> **Exercise details**: All of the data should be repeated exactly; pictures are not part of the copy.

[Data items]
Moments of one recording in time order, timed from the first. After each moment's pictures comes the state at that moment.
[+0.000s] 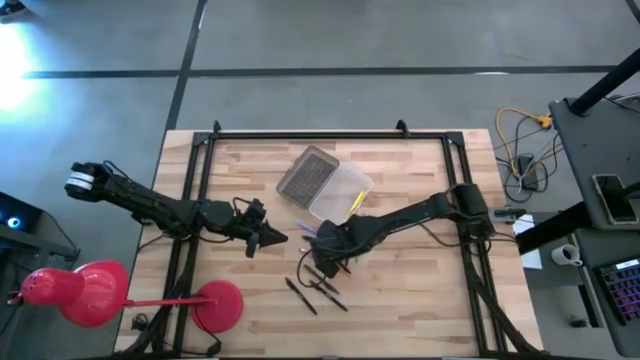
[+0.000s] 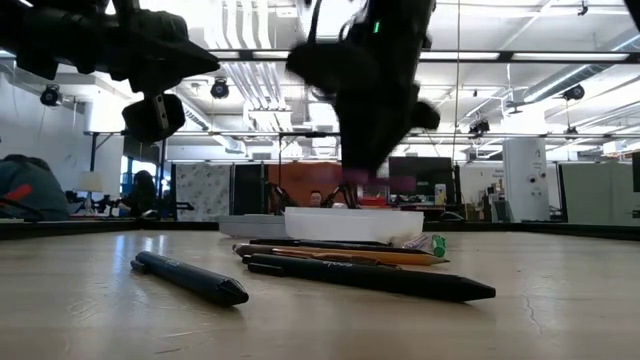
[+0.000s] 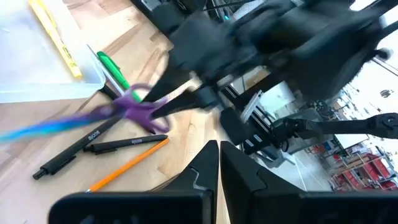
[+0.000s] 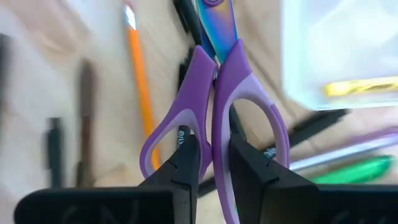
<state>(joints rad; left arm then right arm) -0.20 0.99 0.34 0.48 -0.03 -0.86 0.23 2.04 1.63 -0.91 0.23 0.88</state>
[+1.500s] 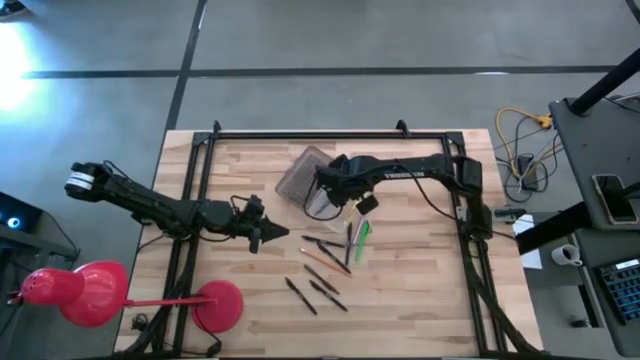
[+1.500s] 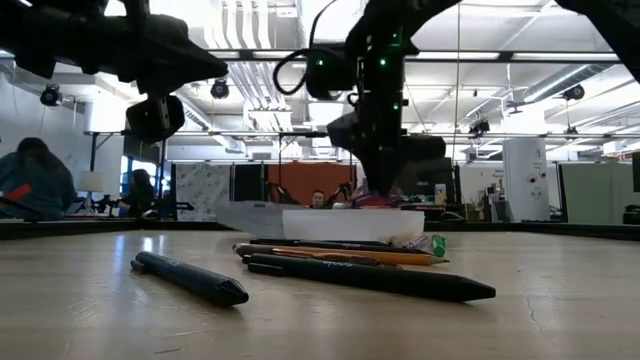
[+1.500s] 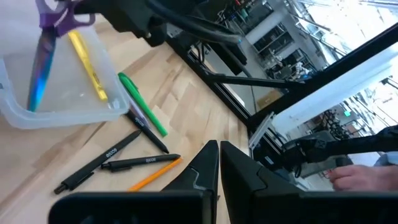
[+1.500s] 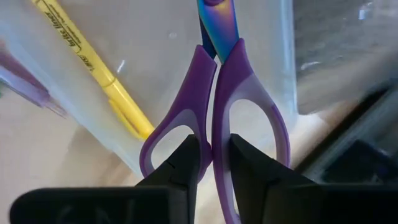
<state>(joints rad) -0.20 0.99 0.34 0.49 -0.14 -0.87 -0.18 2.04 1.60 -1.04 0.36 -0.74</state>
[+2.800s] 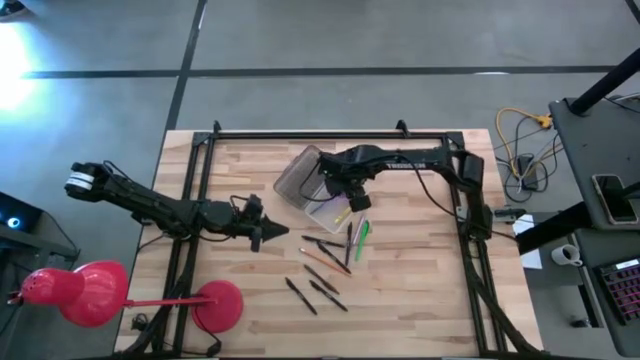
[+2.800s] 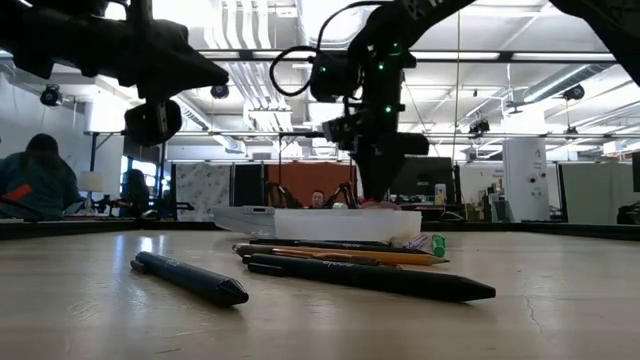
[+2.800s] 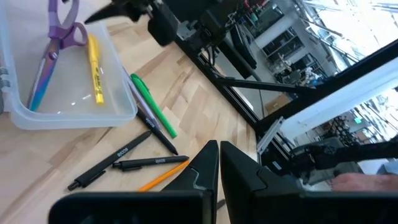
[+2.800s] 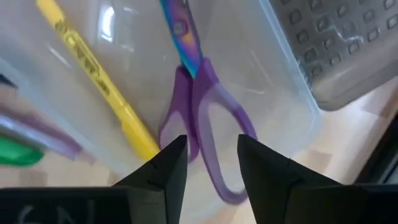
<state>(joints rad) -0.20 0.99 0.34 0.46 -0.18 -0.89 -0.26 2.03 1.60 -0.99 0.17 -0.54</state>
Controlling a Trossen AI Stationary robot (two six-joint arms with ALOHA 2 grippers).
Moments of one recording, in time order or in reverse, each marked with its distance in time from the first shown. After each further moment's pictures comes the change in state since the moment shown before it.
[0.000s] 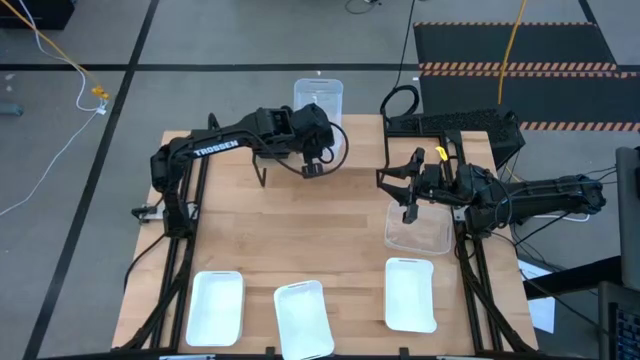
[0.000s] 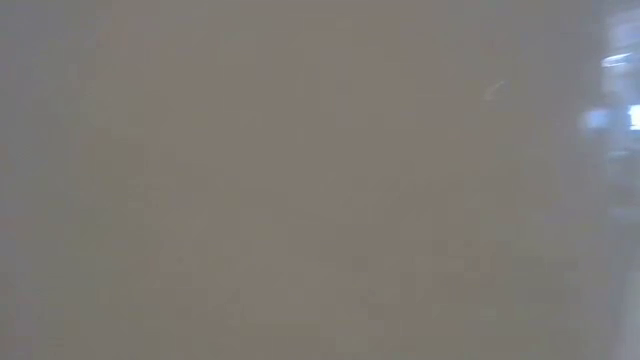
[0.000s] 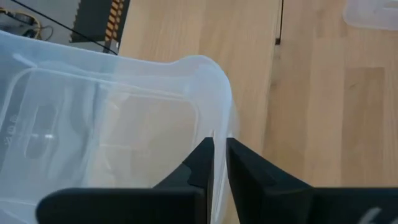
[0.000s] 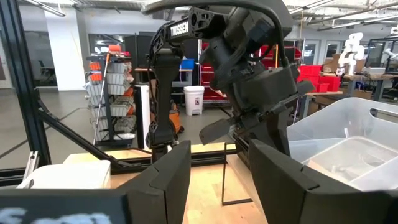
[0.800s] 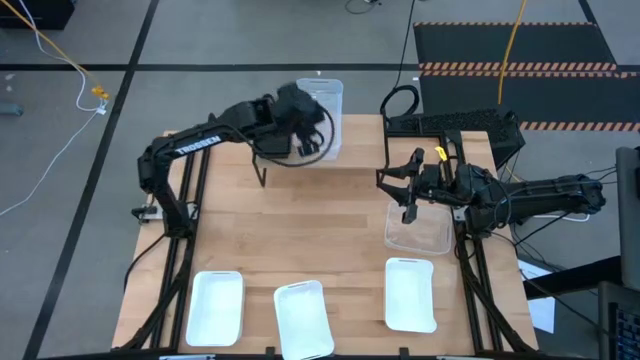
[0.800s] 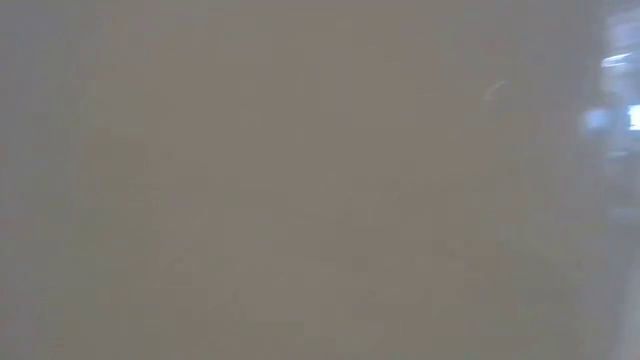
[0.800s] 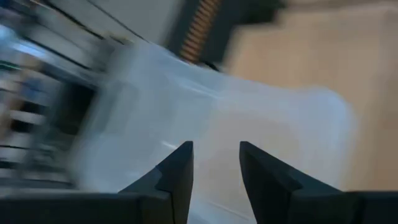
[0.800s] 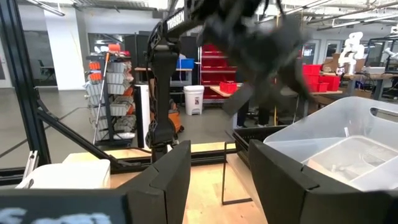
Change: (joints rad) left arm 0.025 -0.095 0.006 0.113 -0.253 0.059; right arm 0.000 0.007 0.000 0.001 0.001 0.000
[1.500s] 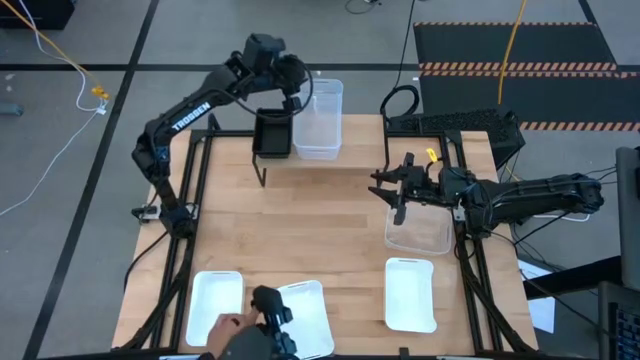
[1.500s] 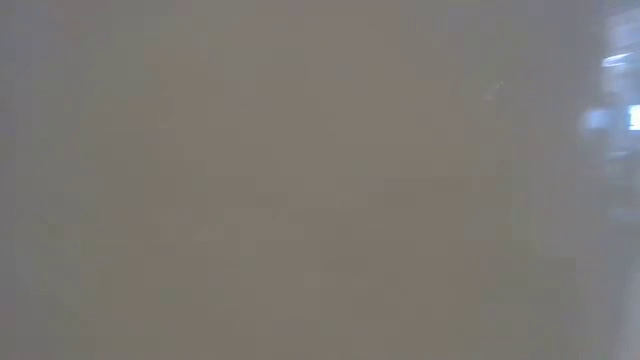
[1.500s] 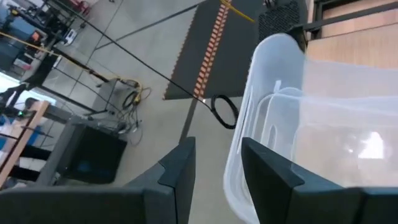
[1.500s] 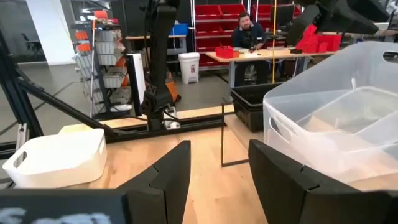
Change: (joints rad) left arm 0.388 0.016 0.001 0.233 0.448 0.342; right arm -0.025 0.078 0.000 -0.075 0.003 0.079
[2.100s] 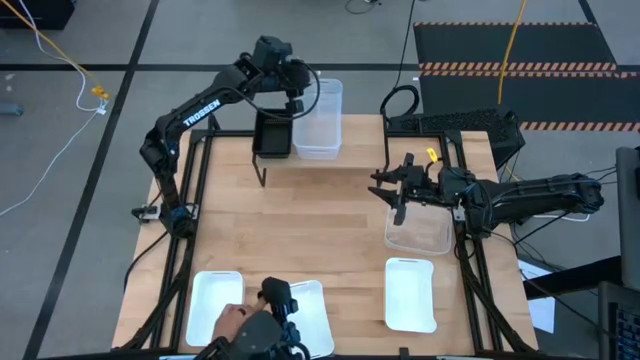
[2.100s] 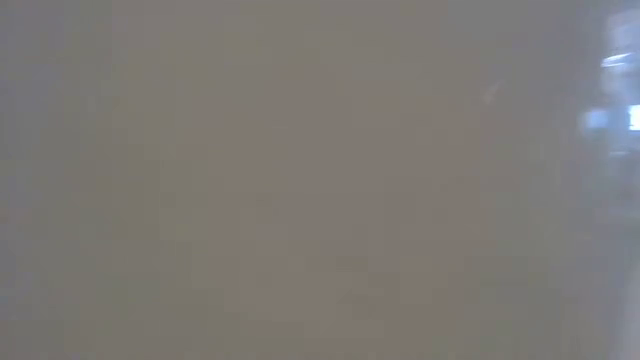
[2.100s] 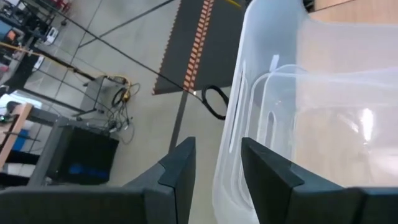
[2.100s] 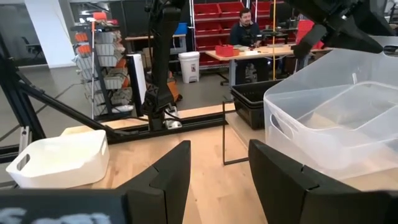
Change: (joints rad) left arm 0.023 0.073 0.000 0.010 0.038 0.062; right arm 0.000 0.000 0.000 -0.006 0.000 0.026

> **Final answer**:
Moments of one recording in time order, timed from the first. After each moment's pictures comes the state at that moment.
[+0.000s] 
[+0.000s] 
[+0.000s] 
[+0.000s] 
<state>(joints rad; left arm then right arm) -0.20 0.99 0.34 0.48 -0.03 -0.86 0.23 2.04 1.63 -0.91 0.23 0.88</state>
[+1.500s] 
[+1.500s] 
[+1.500s] 
[+1.500s] 
<state>(joints rad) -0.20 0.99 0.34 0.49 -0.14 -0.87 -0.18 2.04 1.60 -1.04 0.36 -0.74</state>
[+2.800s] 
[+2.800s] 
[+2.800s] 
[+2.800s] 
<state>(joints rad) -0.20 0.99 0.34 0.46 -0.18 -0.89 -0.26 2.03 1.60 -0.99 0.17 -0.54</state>
Controlling a Trossen AI Stationary robot (two six-joint arms with ALOHA 2 grippers).
Moments of one recording, in time order or in reverse, each marked with its distance in time from the first shown. After each further moment's pictures comes the change in state since the moment shown before it.
[0.000s] 
[0.000s] 
[0.000s] 
[0.000s] 
[0.800s] 
[0.800s] 
[0.800s] 
[0.800s] 
Change: (joints rad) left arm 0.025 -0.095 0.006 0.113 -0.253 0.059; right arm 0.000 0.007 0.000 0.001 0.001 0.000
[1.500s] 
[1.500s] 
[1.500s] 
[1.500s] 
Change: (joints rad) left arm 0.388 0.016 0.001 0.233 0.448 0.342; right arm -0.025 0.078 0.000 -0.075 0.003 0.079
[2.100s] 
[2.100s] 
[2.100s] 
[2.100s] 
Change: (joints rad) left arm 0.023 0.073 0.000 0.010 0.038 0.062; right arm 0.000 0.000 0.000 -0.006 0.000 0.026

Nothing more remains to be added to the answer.